I was really disappointed with how the relationship between revy and rock ended up, I mean you built them up so naturally and then...nothing? It just felt so trap doorish, like everything just fell out of the bottom when you weren't looking. Having rock get carted off, even with the odd rescue, just felt like a random twist that wasn't needed at all. Despite how crazy, cynical and cold everyone is in roanapour, I REALLY would have liked to see something different and see rock and revy actually connect as a couple in someway. I just felt the ending took all that potential away and left on an awkward note.

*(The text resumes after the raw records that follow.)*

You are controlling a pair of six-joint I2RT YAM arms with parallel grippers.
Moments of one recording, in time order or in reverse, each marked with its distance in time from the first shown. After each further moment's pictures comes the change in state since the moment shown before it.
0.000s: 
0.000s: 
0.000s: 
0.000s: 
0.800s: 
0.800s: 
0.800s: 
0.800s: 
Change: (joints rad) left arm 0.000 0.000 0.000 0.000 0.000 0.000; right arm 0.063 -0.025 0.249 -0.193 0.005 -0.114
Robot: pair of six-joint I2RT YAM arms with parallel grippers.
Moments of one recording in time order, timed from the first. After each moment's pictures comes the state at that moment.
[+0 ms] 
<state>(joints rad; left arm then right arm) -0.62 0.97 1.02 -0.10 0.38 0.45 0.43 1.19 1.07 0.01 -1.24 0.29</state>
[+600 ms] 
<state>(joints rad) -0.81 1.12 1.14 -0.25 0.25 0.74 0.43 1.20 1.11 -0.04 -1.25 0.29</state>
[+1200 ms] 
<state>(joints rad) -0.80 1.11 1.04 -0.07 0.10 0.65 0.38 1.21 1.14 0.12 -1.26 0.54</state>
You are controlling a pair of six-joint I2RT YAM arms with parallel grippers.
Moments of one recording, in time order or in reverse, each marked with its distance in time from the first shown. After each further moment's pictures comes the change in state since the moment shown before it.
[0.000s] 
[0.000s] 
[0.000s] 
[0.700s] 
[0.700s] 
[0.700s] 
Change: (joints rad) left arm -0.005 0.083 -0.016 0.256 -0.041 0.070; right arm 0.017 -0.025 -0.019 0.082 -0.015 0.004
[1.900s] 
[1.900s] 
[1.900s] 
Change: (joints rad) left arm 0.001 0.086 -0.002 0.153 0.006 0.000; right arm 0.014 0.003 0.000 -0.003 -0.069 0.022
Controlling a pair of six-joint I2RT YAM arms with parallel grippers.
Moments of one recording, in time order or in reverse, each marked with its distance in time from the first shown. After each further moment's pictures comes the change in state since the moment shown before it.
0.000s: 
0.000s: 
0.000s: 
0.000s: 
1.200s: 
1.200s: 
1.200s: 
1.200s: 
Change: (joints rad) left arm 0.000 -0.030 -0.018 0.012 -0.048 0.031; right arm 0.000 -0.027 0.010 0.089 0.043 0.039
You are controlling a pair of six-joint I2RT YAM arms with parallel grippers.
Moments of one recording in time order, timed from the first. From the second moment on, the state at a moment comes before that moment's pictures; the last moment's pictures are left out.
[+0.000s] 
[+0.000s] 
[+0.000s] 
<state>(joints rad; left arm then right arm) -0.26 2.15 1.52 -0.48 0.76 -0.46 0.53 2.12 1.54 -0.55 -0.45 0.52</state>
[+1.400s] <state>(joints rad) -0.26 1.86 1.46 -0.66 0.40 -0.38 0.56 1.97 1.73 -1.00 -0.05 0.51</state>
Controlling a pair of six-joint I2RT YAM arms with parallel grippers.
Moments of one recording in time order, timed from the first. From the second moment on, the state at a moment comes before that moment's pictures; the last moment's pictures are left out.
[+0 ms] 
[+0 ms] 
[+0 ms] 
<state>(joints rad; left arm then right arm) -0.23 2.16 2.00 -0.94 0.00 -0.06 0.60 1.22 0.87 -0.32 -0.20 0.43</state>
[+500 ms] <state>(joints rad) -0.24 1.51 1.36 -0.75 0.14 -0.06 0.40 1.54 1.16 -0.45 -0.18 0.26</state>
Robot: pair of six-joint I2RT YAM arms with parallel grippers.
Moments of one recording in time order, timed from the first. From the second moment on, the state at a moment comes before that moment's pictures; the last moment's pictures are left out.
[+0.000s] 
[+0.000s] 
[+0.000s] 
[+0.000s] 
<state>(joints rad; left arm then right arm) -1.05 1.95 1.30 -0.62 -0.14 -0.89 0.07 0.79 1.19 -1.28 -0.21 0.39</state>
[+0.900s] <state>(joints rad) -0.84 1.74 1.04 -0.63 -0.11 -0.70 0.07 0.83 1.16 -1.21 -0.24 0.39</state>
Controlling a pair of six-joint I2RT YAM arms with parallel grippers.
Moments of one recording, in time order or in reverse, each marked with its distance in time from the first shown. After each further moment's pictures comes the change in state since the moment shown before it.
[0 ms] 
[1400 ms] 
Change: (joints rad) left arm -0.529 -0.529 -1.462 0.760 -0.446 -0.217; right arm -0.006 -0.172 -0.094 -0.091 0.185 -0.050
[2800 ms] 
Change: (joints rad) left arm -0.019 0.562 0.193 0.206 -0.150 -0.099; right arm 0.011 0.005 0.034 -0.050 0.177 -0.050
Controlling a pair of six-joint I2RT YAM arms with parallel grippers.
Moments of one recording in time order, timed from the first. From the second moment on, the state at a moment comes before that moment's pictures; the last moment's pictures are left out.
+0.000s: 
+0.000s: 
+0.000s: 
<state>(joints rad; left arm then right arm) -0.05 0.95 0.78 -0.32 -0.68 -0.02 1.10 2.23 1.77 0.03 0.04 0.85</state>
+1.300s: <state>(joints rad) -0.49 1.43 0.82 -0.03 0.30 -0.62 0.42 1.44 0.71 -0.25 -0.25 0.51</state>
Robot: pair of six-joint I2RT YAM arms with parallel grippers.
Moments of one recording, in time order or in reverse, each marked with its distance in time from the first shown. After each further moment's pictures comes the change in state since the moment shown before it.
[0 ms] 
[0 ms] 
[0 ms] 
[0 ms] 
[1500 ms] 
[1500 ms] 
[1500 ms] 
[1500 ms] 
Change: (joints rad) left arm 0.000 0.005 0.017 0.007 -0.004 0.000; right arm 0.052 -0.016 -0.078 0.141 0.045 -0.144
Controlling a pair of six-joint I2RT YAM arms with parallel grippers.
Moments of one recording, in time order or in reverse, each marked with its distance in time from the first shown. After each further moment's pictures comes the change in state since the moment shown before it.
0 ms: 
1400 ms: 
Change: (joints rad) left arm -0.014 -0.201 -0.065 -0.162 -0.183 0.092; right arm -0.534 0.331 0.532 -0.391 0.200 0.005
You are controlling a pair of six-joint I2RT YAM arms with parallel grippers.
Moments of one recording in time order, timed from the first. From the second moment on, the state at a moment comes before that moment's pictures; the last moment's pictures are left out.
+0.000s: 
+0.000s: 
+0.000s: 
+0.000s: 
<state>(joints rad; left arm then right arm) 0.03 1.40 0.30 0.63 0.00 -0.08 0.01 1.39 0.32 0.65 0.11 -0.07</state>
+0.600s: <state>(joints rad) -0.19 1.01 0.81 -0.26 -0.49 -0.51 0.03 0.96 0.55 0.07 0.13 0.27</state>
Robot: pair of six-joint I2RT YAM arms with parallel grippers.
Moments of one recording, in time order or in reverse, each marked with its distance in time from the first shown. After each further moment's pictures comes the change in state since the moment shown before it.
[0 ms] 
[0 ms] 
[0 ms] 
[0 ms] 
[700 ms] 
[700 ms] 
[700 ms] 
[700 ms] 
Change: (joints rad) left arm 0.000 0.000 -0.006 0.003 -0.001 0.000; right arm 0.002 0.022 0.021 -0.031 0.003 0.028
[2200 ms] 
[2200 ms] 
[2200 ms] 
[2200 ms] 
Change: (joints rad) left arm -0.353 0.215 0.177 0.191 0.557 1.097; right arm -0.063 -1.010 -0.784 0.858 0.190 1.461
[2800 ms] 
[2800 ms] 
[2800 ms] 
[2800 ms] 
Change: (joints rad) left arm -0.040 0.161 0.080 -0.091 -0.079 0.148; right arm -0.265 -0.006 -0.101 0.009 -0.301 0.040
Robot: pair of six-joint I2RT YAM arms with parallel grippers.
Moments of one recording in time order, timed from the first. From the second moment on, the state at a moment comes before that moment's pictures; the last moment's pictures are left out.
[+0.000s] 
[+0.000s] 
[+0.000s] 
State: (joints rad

I'm not trashing your story or you as a writer but this ending just felt like it was a yank, an unnecessary detour on a road that was perfectly paved from the beginning. Perhaps I am unrealistic in my desire for romantic elements in a show and cast like black lagoon, but I felt your approach was the closest one to a conceivable result and I guess what I'm saying amongst all my rambling is, I wanted and expected not just something different but also something more. The ending for the story and the relationship felt awkward and divergent, didn't seem or feel effective. Everything else on the story was great, very long and compelling read but the ending, it just was an awkward misfire in my humble opinion.
| jonray chapter 13 . 1/12/2014
Not a review but just a comment if I can
"God Damnit! Say you love her for Fuck's Sake!"